Musings Monday: On Healing Justice & Sacred Activism (Part 4 of 5)

Image Description: A stick of upright incense in a bowl on a wooden table. The smoke curls in the shape of a heart against a black background. The title on the image reads: “On Healing Justice & Sacred Activism” with the URLs “lukayo.com” and “patreon.com/lukayo“.

(This article is one of a 5-part series written in the spring of 2017 for a spirituality and social work class.)

Back against the wall, smoke unfurling up and across my body, wreathing my head and sliding into my nostrils. I remember the smell of coconut husk shavings and fire, soothing me as my energy fell into the ground and spiralled upwards. My grounding exercises are tinged with guilt and responsibility, since I had stopped the practice quite frequently in the last two weeks before. I’ve built a new sleep routine, with the exercise, and flossing, and grounding exercise. Issues that have been bothering me throughout the day begin to resolve themselves during the grounding period– not even actively. I watch the thoughts come and go like the flickering images on a screen, moving from confusion that a situation is happening, and then blooming, unexpectedly into a sense of understanding as to the motivation and what it means to me. It also gives me time to pay attention to my aching and ill body.

As I write this reflection, so late that it’s almost morning, I think of Hanh’s (2007) admonishment: “If you don’t know how to take care of your body, how to release the tension in your body and give it permission to rest, you don’t love your body” (Hanh, 2007, p. 48). I grow sad about the revelation that I don’t love my body, because I definitely want to. The truth of the matter, though, is that my actions do not align with my desires, with my wants. This is something that I desperately want to make right.
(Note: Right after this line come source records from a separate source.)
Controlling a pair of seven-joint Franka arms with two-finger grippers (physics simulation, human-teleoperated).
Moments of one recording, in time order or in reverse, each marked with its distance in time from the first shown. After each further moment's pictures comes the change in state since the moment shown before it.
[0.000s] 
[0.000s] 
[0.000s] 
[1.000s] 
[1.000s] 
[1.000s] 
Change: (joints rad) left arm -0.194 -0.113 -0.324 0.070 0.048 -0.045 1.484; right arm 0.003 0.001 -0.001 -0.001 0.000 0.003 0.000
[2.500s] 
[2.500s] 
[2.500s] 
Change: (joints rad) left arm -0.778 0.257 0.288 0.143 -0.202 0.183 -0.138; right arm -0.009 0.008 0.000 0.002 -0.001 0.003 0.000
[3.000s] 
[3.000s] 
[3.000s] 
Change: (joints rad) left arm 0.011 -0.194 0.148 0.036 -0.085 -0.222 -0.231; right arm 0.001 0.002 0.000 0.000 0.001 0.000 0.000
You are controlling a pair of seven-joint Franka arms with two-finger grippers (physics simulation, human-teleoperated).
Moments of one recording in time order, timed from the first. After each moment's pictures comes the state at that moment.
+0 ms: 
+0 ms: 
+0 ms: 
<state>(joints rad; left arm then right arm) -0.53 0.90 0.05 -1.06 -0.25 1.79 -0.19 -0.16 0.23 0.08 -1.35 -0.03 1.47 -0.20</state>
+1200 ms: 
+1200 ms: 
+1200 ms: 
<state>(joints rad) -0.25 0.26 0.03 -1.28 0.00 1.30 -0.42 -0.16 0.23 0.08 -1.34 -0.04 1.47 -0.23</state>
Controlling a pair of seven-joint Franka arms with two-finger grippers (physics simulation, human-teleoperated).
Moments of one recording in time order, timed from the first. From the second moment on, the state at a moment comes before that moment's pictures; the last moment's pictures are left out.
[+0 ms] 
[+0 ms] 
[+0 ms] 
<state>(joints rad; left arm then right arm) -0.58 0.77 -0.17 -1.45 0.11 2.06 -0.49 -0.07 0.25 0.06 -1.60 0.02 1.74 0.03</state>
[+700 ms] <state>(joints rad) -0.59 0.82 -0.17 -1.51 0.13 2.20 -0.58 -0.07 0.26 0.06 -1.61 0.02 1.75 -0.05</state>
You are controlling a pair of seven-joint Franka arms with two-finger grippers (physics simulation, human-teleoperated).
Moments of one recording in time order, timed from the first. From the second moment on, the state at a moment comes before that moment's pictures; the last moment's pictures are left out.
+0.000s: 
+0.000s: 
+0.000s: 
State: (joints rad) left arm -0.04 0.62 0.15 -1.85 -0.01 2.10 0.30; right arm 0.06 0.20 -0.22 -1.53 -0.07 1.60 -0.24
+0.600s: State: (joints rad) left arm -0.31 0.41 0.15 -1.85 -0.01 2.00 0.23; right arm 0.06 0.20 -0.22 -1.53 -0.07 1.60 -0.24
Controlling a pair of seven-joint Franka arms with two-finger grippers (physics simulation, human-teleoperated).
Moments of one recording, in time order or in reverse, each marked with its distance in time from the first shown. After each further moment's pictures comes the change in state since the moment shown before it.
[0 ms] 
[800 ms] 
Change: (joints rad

I wonder if I can incorporate it into my grounding exercises, lengthen them from 10 minutes to 20 minutes, by embracing mindfulness through a self-healing. “When you come to an organ or a part of your body that is ailing, you can stay with it longer, using the energy of mindfulness to embrace it and smile to it. This will speed the healing” (Hanh, 2007, p. 49).

I think about the microcosm of my body being a type of balance that needs to be restored, and all the things that need to be transformed for that to happen, within myself, outside myself, and all the social and spiritual communities and environments I inhabit. Similarly, the macrocosm of cultural community, and of society in general, replicating the harm being done to the body by the harm we inflict on all Creation. Baskin (2011) believes “the balance needs  to be restored by making the one who caused harm accountable, providing compensation to the person who had been harmed, and conducting healing ceremonies” (p. 153).

These healing ceremonies are what fascinate me, what drives me to my inevitable life’s work, and to the group “Healing Justice Network Toronto” on Facebook. How do we bring the community together so we just don’t restore lives to a broken system, but transform those lives and transform the broken system together? And not just fancy spas and luxurious “spiritual” retreats only accessible to the privileged and rich. These ceremonies and circles should be open to any who want to transform their communities and support the reparation of relationships from harm, for “the true measure of our character is how we treat the poor, the disfavored, the accused, the incarcerated, and the condemned” (Stevenson, 2015, p. 18). I would even go further– it’s not just how we “treat” them, it’s how we centre them, it’s how we empower them to lead their own movements while we work alongside them.

This subject has been on my mind even more so than usual because I will be on a panel on June 26th called “Alternatives to the Criminal Justice System” from racialized LGBTQ perspectives. My contribution to the panel can be summed up in Stevenson’s (2015) emphatic belief that “each of us is more than the worst thing we’ve ever done” (pp. 17-18). Last summer I was on a similar panel, and I spoke of what it means to rehabilitate oneself, to restore the balance, and work towards transformative and healing justice when you are a person who has done harm. I talked about self-accountability skills and how crucial that is in being accountable to your community. I talked about ways to offer compensation, and ways to make amends. But I did not speak of healing ceremonies. On this new upcoming panel, I think that’s definitely what I want to discuss more of. I want to explore with my fellow panelists and also those who’ve come, the nuances of a survivor-centric politics while trying to practice transformative justice, and what that means for communities that do not have shared accountability lore and traditional customs. I feel like when the queer and trans community tries to implement such processes, that they inevitably fall apart because there isn’t that foundation of trust in a tradition with recognized Elders that can bear the process and have the confidence of the community. That for these processes to be more effective, grounding it in ceremony, in a community-wide consensus on what our values are and who we are asking to embody them, need to be the next steps.

Works Cited

Baskin, C. (2011). Chapter 9: Healing Justice. Strong Helpers’ Teachings: The Value of Indigenous Knowledges in the Helping Professions. Toronto: Canadian Scholars’ Press.

Hanh, T. N. (2007). The art of power. New York, NY: HarperOne.

Stevenson, B. (2015). Just mercy: A story of justice and redemption. New York: Spiegel & Grau.